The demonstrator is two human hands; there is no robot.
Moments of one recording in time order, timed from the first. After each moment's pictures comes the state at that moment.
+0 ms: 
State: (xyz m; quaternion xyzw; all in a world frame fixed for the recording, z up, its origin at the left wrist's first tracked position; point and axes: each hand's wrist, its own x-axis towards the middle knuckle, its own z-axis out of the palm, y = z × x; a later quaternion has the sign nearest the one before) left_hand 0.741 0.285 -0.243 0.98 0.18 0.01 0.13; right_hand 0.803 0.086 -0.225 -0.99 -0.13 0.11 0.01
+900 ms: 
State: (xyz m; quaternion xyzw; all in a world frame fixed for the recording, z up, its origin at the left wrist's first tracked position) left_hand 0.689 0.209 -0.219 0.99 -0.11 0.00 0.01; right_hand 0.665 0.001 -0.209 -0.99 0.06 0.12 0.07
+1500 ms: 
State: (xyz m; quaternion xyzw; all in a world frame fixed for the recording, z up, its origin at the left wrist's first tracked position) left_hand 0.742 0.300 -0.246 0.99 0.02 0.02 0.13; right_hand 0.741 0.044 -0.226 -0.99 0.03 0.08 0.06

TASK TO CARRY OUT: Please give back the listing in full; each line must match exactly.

SOLUTION FOR THIS EXERCISE:
The demonstrator is two human hands; there is no robot.
Moments of one recording in time order, timed from the first. After each moment's pictures comes the state at that moment.
+0 ms: 
State: (xyz m; quaternion xyzw; all in a world frame fixed for the recording, z up, its origin at the left wrist's first tracked position; point and axes: each hand's wrist, its own x-axis towards the middle knuckle, its own z-axis out of the palm, y = z × x; a later quaternion has the sign nearest the one before) left_hand 0.741 0.285 -0.243 0.98 0.18 0.01 0.13; right_hand 0.803 0.086 -0.225 -0.99 -0.13 0.11 0.01
+900 ms: 
State: (xyz m; quaternion xyzw; all in a world frame fixed for the recording, z up, its origin at the left wrist's first tracked position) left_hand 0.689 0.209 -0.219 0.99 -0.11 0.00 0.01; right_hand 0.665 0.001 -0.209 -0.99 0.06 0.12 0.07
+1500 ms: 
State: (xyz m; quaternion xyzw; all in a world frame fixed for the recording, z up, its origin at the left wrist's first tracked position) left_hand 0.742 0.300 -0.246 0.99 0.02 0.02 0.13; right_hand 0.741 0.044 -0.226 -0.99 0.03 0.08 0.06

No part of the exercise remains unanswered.